Demut

Heute etwas persönlicher….

Manchmal spüre ich große Demut in meiner Mutterrolle.
Immer wieder betrachte ich meine Kinder, wenn sie schlafen. Dann führe ich mir vor Augen, dass es mir bzw. uns offensichtlich gelingt, ihnen eine so wohlige Atmosphäre zu Hause zu schaffen, dass sie diese Ruhe finden können. Oder wenn sie wie vor kurzem krank sind und sie nicht viel brauchen, sondern primär meine Nähe, meine Umarmung, um sich den Viren entgegenzustellen. Oder auch wenn ich es bin zu der sie hinlaufen, wenn sie sich wehgetan haben. Dass es dann oft schon ausreicht, wenn ich sie drücke, frage, wo es wehtut und dann auf diese Stelle puste.
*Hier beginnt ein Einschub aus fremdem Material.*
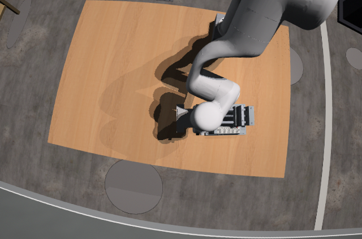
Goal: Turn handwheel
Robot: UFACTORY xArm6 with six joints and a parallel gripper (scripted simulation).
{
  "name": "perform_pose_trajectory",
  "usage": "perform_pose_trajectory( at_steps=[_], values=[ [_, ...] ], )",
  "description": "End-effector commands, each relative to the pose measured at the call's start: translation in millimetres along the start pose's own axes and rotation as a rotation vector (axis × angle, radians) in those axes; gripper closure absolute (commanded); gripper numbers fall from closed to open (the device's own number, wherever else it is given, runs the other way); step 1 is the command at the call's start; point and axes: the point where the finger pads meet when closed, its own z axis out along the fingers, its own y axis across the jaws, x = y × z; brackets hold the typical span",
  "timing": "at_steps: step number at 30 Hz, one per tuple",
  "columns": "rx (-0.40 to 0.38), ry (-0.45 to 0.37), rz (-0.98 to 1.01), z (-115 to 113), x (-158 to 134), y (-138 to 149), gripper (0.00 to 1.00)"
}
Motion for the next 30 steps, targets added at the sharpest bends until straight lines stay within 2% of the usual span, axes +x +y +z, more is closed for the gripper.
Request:
perform_pose_trajectory(
  at_steps=[1,30],
  values=[
    [0.001,0.001,0.000,-1.4,0.5,0.3,0.94],
    [0.001,0.001,0.000,-4.6,0.5,4.6,0.94]
  ],
)
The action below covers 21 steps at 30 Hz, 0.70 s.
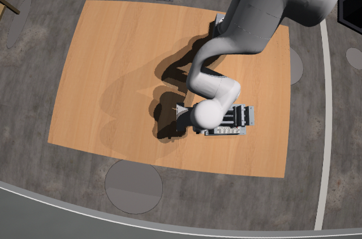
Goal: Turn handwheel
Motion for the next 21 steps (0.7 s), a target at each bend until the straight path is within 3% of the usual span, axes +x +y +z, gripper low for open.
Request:
perform_pose_trajectory(
  at_steps=[1,21],
  values=[
    [0.002,0.001,0.000,-1.0,0.5,-0.1,0.94],
    [0.002,0.001,0.000,-2.0,0.5,1.6,0.94]
  ],
)
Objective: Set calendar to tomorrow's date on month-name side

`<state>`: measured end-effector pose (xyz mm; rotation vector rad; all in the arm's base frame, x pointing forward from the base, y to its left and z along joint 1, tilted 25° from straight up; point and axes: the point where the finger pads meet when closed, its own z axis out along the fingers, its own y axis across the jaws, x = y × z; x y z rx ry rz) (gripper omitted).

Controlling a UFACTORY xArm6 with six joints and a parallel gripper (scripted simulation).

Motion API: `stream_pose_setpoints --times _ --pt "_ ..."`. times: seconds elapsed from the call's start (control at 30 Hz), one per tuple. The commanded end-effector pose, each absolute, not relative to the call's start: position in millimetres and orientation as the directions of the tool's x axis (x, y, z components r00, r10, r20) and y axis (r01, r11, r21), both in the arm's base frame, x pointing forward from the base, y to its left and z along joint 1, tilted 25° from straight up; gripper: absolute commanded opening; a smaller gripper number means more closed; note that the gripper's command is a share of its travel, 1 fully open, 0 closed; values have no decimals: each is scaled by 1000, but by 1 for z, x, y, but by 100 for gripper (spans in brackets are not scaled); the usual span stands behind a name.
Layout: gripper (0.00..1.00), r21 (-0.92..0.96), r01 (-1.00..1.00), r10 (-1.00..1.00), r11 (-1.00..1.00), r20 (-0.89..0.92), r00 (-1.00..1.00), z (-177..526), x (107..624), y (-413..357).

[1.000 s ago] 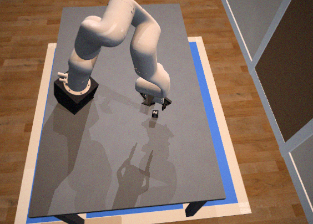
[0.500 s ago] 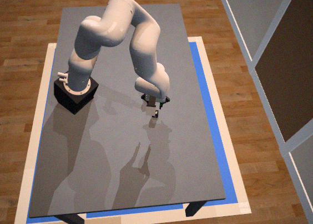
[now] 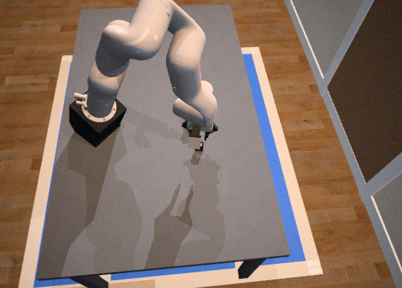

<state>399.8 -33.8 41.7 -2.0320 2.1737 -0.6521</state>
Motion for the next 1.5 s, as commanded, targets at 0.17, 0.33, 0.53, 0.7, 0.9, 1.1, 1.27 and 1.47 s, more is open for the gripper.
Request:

Viele solche Beispiele im Alltag machen mich demütig.
Natürlich wird mir dann auch die Verantwortung bewusst, die ich trage und wie wichtig es ist, dass ich sie ernst nehme und mich ihr stelle. Doch zu wissen, dass ich als Person es bin, mit meinem Sein, meinen Fähigkeiten, meiner Anwesenheit, die für diese kleine Wesen die erste Anlaufstelle ist und dass dies im ersten Moment auch ausreicht, hilft mir, mich dieser Verantwortung jeden Tag zu stellen.